User-Agent: Go-http-client/1.1
Content-Length: 2829
Content-Type: application/json
Accept-Encoding: gzip

{
  "alert": {
    "id": "6653bdb6-e834-424a-bafb-2f9961fb30a6",
    "policy": {
      "id": "cf80fb33-c7d0-4490-b6f4-e56e1f27b4e4",
      "name": "Log4Shell: log4j Remote Code Execution vulnerability",
      ...
      "lifecycleStages": [
        "BUILD",
        "DEPLOY"
      ],
      ...
    },
    "clusterId": "3b3ffeca-209d-4f7c-92f6-6ebdfcf0a457",
    "clusterName": "openshift",
    "namespace": "app-deploy",
    "deployment": {
      "id": "eaed6d21-1e0d-4134-b559-0f6346d88279",
      "name": "log4shell-app",
      "type": "Deployment",
      "namespace": "app-deploy",
      "labels": {
        "app": "log4shell-app",
        "app.kubernetes.io/component": "log4shell-app",
        "app.kubernetes.io/instance": "log4shell-app",
        "app.kubernetes.io/name": "log4shell-app",
        "app.kubernetes.io/part-of": "log4shell-app",
        "app.openshift.io/runtime-namespace": "app-deploy"
      },
      "clusterId": "3b3ffeca-209d-4f7c-92f6-6ebdfcf0a457",
      "clusterName": "openshift",
      "containers": [
        {
          "image": {
            "name": {
              "registry": "quay.io",
              "remote": "smileyfritz/log4shell-app",
              "tag": "v0.5",
              "fullName": "quay.io/smileyfritz/log4shell-app:v0.5"
            }
          },
          "name": "log4shell-app"
        }
      ],
      "inactive": true
    },
    "violations": [
      {
        "message": "CVE-2021-44228 (CVSS 10) (severity Critical) found in component 'log4j' (version 2.14.1) in container 'log4shell-app'"
      },
      {
        "message": "CVE-2021-45046 (CVSS 9) (severity Critical) found in component 'log4j' (version 2.14.1) in container 'log4shell-app'"
      }
    ],
    "enforcement": {
      "action": "FAIL_DEPLOYMENT_CREATE_ENFORCEMENT",
      "message": "Failed deployment create in response to this policy violation."
    },
    "time": "2023-11-19T05:10:59.074324948Z",
    "firstOccurred": "2023-11-19T05:10:59.074324948Z",
    "state": "ATTEMPTED"
  }
}

Here I can see that the message didn't explicitly show me a "DEPLOY" lifecycle stage, but did give me enough information to infer that this is the case:

The policy applies to the "BUILD" and "DEPLOY" lifecycle stages
A notification was generated
The notification was not a 'BUILD' stage notification

Fantastic - now I have the foundations of a system to generate metrics on 'critical CVE detection rate' frequencies, and generate metrics I can use to provide meaningful feedback to security, development and operations teams.

Wrapping up

In this article I introduced the critical CVE detection frequency as a metric for DevSecOps adoption and feedback, that supports the DevOps Research and Assessment (DORA) metrics. I also explored Red Hat Advanced Cluster Security for Kubernetes (RHACS) build- and deployment-time notifications and using this as a foundation to generate data for this metric. If you have a data analysis platform available, you can get started using these notifications.
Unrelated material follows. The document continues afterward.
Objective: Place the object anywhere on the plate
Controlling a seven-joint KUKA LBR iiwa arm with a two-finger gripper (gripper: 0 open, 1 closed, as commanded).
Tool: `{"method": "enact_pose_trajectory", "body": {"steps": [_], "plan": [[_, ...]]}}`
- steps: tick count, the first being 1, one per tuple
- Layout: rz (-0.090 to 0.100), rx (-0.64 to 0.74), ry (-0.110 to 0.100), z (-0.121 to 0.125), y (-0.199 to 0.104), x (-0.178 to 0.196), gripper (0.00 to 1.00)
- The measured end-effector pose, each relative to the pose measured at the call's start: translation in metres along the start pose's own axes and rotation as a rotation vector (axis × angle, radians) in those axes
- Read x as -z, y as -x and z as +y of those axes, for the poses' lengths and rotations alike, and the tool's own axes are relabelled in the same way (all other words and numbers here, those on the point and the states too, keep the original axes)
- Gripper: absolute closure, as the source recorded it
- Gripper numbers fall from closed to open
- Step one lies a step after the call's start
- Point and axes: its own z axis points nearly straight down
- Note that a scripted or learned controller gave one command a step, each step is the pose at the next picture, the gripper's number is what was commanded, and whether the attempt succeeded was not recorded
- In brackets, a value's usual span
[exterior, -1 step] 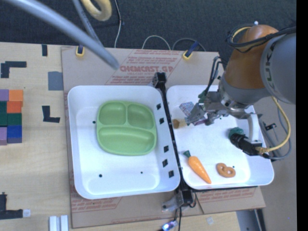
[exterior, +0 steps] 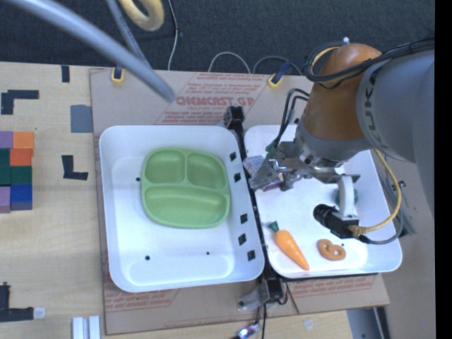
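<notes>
The pincer [exterior: 272,179] sits at the right bin's left edge; I cannot tell its spread. The carrot [exterior: 291,248] lies just below it, long axis slanting down-right. The plate [exterior: 186,189] lies left.

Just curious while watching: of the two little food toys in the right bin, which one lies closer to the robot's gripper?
The carrot, orange with a green top, lies closer to the gripper, toward the bin's left edge. The pretzel sits farther right.
</notes>
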Motion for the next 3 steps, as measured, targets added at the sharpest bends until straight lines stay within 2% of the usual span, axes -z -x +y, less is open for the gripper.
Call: {"method": "enact_pose_trajectory", "body": {"steps": [1,2,3], "plan": [[-0.001,0.000,-0.001,-0.001,-0.048,-0.011,1.00],[0.000,0.001,0.001,-0.009,-0.097,-0.006,1.00],[-0.002,-0.002,0.000,-0.005,-0.116,-0.012,1.00]]}}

The workflow I showed here generates a lot of data that we don't use - I'm not going to use individal CVE detections during a CI build in an investigation, and this data will simply be discarded. In a future article I'll look at a workflow to inject these metrics instead into a time-series database, and provide analysis using open source tools, rather than keeping this superfluous data.